Subject: Re: [boost] [fiber] new version in vault
From: Phil Endecott (spam_from_boost_dev_at_[hidden])
Date: 2009-11-30 18:22:51
Helge Bahmann wrote:
> Am Monday 30 November 2009 18:48:21 schrieb Phil Endecott:
>> Helge Bahmann wrote:
>> > why would you ever want to use a mutex that does not properly inform the
>> > system scheduler until when the calling thread should be suspended (in
>> > case of contention) for "true" inter-thread (or even inter-process)
>> > coordination?
>> When you believe that the probability of contention is very small, and
>> you care only about average and not worst-case performance, and you
>> wish to avoid the overhead (e.g. time or code or data size) of
>> "properly informing" the system scheduler.
> in the non-contention case, a properly implemented platform mutex will
> 1. compare_exchange with acquire semantic
> 2. detect contention with a single compare of the value obtained in step 1
> < your protected code here >
> 3. compare_exchange with release semantic
> 4. detect contention with a single compare of the value obtained in step 3 and
> wake suspended threads
> A clever implementation of course handles contention out-of-line.
> if you don't
> believe me, just disassemble pthread_mutex_lock/unlock on any linux system.
When I last looked at the glibc source, I believe I found quite a lot
of code that needed to test whether the mutex was e.g. recursive or
not, on top of that core functionality. On NPTL it was especially
slow, though perhaps we can now consider that historic. I was able to
get a very worthwhile performance improvement by implementing this
stuff myself using atomic ops and futex syscalls, rather than calling
glibc's pthread_* functions.
> FWIW, I just exercised a CAS-based mutex as you proposed (using the
> __sync_val_compare_and_exchange intrinsic), in a tight lock/unlock cycle on
> a Linux/PPC32 system and... it is 25% *slower* than the glibc
> pthread_mutex_lock/unlock based one! This is the "no contention case" you aim
> to optimize for... (a "proper" CAS-based mutex using inline assembly and with
> weaker memory barriers, is 10% faster, mainly because it eliminates the
> function call overhead). BTW we are talking about gains of ~5-10 clock cycles
> per operation here...
When I benchmarked this stuff a couple of years ago, I believe that I
found that gcc would often get its static branch prediction wrong for
the CAS loop. Using either branch hints in the source or
feedback-driven optimisation I could get the "expected" performance.
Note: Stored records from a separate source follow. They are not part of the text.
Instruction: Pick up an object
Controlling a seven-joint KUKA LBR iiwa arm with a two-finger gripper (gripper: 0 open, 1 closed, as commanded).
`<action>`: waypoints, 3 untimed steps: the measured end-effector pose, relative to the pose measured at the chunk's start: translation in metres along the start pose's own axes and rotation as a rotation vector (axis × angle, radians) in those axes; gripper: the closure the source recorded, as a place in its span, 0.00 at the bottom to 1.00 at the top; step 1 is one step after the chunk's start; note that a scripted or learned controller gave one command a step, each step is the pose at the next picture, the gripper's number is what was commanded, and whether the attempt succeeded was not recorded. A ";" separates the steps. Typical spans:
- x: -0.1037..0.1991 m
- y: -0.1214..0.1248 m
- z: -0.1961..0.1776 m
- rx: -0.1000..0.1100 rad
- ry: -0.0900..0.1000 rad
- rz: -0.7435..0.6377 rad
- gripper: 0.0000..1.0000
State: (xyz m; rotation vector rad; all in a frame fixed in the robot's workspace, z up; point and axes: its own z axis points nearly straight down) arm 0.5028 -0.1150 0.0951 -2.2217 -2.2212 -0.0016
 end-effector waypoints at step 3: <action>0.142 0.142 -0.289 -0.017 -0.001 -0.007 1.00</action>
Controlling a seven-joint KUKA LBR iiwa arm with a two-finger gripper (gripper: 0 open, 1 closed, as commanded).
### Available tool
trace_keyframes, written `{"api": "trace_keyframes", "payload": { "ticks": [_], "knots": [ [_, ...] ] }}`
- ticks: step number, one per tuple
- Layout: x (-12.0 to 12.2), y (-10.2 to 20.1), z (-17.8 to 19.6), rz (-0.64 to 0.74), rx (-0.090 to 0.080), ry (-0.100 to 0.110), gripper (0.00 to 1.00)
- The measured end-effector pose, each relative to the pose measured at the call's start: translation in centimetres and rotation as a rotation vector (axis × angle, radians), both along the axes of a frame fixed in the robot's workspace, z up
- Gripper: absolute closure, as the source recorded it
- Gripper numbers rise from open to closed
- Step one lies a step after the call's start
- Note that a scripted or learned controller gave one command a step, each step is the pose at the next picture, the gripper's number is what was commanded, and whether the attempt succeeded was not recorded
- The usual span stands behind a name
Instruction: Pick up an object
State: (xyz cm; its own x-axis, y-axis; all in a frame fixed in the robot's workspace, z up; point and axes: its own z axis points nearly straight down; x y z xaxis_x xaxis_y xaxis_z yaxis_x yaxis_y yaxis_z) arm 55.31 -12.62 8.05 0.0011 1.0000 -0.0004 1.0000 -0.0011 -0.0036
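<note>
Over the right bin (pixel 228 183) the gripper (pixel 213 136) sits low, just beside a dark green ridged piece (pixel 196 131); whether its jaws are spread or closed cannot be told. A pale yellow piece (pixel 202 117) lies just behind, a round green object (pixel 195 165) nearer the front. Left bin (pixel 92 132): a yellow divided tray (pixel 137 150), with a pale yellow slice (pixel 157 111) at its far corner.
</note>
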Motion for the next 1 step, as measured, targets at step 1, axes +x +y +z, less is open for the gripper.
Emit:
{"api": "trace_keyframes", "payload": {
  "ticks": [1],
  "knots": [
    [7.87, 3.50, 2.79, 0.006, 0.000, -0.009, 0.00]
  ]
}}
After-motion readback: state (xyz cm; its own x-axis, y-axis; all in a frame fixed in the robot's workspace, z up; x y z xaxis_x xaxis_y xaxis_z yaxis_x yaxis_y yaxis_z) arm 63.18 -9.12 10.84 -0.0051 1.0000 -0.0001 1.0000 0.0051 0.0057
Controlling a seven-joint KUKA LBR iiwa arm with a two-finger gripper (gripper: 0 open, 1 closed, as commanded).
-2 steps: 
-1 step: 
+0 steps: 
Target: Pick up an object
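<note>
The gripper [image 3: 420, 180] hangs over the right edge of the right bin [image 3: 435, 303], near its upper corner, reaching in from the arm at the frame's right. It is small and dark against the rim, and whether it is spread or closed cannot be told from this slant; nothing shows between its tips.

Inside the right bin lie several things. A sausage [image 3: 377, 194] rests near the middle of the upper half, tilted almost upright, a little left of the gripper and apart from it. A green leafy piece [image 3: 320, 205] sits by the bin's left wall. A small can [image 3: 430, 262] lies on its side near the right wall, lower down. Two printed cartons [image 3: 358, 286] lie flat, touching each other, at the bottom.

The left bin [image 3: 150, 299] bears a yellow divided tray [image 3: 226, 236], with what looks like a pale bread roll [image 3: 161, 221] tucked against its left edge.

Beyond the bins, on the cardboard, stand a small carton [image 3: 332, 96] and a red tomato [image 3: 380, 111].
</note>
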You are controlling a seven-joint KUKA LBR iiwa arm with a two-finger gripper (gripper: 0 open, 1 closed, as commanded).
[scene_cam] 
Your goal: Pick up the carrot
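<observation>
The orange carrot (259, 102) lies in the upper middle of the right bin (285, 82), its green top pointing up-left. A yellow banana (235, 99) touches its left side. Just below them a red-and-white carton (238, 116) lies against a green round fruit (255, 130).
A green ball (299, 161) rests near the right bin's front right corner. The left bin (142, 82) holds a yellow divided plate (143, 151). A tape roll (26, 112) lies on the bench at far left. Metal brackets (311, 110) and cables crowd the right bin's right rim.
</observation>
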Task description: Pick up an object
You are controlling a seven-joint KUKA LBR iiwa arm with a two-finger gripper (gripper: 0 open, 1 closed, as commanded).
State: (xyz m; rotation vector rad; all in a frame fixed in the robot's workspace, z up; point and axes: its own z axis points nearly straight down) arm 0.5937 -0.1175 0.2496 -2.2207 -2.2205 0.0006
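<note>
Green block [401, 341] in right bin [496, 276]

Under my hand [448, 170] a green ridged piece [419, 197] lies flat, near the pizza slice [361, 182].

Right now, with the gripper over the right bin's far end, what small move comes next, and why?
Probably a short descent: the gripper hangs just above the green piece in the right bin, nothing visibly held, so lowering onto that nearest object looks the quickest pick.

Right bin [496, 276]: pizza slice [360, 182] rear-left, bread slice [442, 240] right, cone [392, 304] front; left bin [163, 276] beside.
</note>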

> As for the space overhead of a pthread_mutex_t... if you cannot pay that, just
> use hashed locks.
A hashed lock library would be welcome here, I'm sure.
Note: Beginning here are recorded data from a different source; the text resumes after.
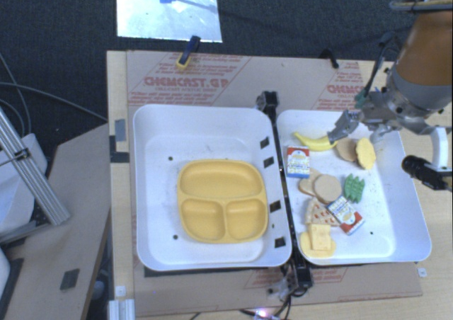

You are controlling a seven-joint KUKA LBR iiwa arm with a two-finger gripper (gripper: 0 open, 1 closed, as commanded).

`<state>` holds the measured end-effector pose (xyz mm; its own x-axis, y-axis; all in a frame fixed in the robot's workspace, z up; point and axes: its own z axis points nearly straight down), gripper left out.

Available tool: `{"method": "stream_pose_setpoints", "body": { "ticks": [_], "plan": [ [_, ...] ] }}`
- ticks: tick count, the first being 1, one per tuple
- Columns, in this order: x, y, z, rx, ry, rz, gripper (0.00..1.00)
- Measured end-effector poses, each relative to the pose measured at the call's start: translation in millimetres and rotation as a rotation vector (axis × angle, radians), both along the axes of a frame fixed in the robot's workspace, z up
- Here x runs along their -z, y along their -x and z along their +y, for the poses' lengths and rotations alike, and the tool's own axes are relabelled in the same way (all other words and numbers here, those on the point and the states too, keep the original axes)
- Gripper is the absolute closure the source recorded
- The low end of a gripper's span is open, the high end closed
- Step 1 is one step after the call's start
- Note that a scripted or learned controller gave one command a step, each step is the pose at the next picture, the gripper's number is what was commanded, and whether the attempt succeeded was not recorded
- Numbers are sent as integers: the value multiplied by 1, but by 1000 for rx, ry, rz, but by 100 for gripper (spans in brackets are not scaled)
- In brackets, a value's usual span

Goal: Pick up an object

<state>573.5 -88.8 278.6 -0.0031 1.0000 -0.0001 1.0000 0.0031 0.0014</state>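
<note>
Camera view shows us the gripper (345,127) low over the right bin (407,244), whether spread or pressed together we cannot tell, just beside the banana (313,141), with a biscuit (327,187) nearer us and a yellow tray (221,200) in the left bin (152,170).

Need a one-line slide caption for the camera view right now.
Gripper hovers over the right bin by the banana; the yellow tray sits in the left bin.
</note>
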Motion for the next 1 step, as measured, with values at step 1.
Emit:
{"method": "stream_pose_setpoints", "body": {
  "ticks": [1],
  "plan": [
    [103,-42,-105,8,5,2,0]
  ]
}}
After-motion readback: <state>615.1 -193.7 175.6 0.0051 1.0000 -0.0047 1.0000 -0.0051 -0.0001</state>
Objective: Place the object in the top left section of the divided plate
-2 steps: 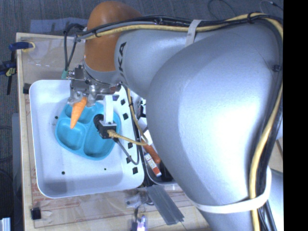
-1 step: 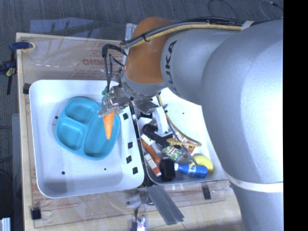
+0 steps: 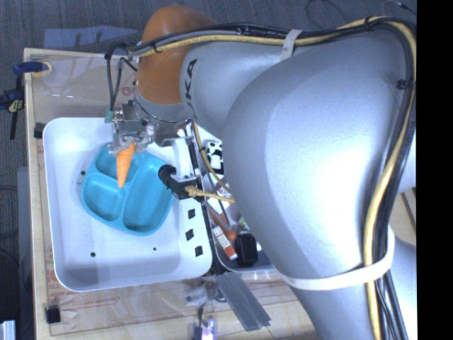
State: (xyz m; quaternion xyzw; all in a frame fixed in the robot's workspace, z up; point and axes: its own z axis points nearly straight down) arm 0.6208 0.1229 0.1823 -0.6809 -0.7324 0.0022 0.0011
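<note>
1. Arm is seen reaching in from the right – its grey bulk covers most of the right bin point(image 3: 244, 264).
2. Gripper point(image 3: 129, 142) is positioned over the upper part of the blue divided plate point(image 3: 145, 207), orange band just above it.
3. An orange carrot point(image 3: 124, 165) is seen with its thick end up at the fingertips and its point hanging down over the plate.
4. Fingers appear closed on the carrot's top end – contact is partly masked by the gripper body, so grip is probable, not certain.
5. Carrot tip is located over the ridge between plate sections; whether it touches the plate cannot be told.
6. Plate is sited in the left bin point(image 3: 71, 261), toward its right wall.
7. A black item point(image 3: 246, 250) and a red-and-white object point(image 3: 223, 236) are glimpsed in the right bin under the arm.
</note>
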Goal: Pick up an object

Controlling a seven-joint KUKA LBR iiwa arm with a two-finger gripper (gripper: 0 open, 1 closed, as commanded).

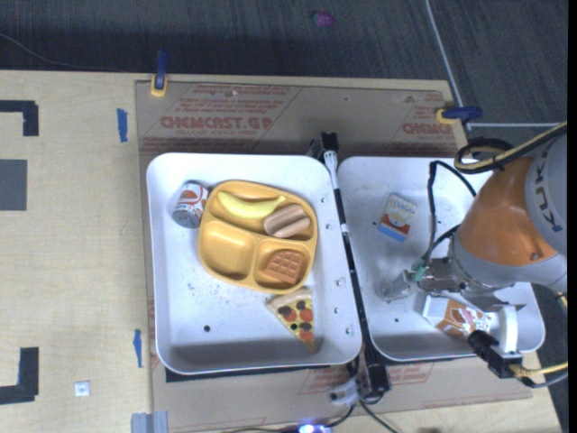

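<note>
Carton [398,216], small, white-orange-blue, lies in right bin [361,269]; claw [403,282] state unclear.

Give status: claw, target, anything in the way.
Claw low over right bin floor, nothing visibly between its fingers. Nearest items: small carton behind it, packet under the wrist. Left bin: yellow tray, can, pizza slice, untouched.

arm [523,228] cut off at right edge
</note>
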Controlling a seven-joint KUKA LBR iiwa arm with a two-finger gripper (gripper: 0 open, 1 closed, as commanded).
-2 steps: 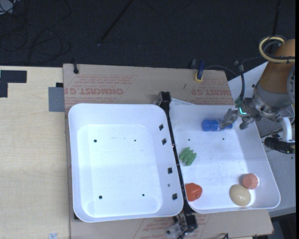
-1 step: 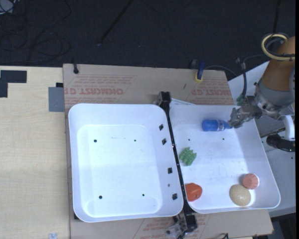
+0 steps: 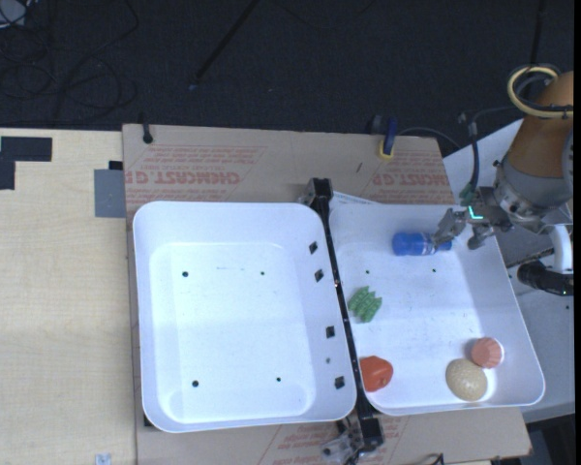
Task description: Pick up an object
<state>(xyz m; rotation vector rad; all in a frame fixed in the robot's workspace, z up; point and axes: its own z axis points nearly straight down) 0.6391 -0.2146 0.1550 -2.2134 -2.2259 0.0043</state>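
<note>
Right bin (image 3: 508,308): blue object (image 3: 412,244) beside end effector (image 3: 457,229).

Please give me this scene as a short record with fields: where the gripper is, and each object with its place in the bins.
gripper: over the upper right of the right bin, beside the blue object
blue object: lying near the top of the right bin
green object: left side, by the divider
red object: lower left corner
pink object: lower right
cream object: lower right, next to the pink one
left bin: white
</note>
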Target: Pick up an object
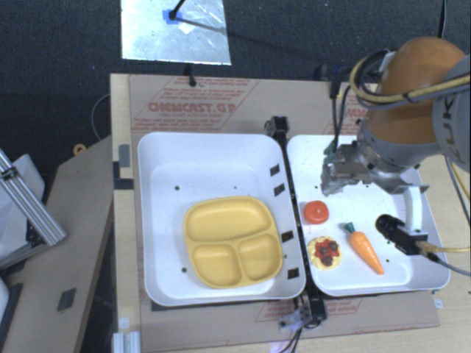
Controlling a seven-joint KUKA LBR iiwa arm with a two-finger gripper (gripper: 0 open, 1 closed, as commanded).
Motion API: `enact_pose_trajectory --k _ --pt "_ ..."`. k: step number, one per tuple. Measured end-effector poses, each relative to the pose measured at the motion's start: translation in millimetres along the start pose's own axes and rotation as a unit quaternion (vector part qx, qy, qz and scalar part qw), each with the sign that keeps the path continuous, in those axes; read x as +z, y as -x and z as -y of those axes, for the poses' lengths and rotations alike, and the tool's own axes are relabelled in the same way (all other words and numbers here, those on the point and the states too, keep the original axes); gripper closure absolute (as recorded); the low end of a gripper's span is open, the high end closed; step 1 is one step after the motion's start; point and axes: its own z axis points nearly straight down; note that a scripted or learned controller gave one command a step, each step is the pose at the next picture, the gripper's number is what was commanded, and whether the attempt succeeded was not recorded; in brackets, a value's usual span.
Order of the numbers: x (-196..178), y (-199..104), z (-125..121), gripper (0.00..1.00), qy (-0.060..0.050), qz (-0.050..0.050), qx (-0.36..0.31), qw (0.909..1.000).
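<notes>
Nearest the camera, in the right bin point(309, 151), three small things lie close together. A round pizza point(326, 252) with red and dark topping sits at the front, near the bin's left wall. Just to its right lies a carrot point(364, 250), green top pointing away and to the left, tip pointing toward the front right. A red disc point(316, 212) lies flat a little beyond the pizza, apart from it and close to the same wall.

In the left bin point(158, 197) a yellow tray point(232, 240) rests on the floor, toward the front and right of the bin. It is turned slightly, with one wide compartment on the far side and two smaller ones on the near side.

Beyond the disc, the gripper point(333, 181) hangs over the far left part of the right bin, apart from all three things. Whether it is open or closed cannot be told from this angle. The arm point(412, 87) rises behind it to the right, its orange band bulking over the bin's far right corner.

Both bins stand on a brown board point(199, 105) with red lettering. Past its far edge, a shiny foil sheet point(173, 20) lies on dark carpet
</notes>
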Motion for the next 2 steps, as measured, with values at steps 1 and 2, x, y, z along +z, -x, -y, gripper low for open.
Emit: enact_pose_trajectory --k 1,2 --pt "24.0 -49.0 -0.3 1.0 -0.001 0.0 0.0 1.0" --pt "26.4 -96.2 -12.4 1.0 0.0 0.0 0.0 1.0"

> Last note: calling "sched_yield" on contention is about the *worst* thing you
> can do -- linux/glibc will call futex(..., FUTEX_WAIT, ...) instead on
> contention, which can properly suspend the thread exactly until the lock is
> released *and* is about 1/2 - 2/3 the cost of sched_yield in the case the
> lock was released before the thread could be put to sleep.
> Whatever gains you think you may achieve, you won't.
My work on this was backed up with extensive benchmarking, disassembly
of the generated code, and other evaluation. You can find some of
the results in the list archive from about two years ago. There are
many different types of system with different characteristics
(uniprocessor vs multiprocessor, two threads vs 10000 threads, etc
etc). Two particular cases that I'll mention are:
- An inline spin lock is the only thing that doesn't involve a function
call, so leaf functions remain leaf functions and are themselves more
likely to be inlined or otherwise optimised. On systems with small
caches or small flash chips where code size is important, this is a
- sched_yield is a great deal easier to port between operating systems
than anything else, other than a spin lock.